• Aim of the exercise: Looking at the data below, how many lines include the word "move"? Respond with the number only.
Material to process below:
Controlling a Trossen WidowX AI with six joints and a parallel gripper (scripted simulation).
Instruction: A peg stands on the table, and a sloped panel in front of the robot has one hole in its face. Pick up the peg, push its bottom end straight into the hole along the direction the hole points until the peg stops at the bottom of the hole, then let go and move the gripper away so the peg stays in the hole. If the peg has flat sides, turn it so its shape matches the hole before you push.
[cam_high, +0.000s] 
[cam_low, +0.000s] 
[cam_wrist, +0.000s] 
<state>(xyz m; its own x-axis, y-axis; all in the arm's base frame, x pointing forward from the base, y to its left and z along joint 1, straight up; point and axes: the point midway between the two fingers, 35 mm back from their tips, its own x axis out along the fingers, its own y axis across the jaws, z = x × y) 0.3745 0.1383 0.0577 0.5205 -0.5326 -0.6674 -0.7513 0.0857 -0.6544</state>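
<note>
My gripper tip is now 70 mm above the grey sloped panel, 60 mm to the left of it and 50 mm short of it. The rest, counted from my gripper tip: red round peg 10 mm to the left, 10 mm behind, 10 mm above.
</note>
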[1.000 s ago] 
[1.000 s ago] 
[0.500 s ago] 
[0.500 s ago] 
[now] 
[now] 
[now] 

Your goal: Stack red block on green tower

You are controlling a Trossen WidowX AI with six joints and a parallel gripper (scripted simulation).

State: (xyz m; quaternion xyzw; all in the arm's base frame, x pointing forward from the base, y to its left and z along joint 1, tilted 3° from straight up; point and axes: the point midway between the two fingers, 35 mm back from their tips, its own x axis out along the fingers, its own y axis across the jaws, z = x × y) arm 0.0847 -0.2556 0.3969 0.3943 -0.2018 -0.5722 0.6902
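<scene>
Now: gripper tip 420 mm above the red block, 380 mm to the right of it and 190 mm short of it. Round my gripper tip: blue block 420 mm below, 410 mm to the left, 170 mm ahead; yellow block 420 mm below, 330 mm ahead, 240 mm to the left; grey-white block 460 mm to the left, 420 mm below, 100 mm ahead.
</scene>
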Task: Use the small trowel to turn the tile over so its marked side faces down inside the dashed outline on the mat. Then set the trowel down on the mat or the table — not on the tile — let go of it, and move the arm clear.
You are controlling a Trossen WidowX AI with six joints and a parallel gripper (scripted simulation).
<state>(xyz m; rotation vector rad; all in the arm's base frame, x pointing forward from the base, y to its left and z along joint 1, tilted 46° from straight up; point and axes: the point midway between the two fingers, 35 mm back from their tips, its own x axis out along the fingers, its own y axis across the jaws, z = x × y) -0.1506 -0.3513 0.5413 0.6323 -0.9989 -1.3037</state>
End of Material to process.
• Result of this exercise: 2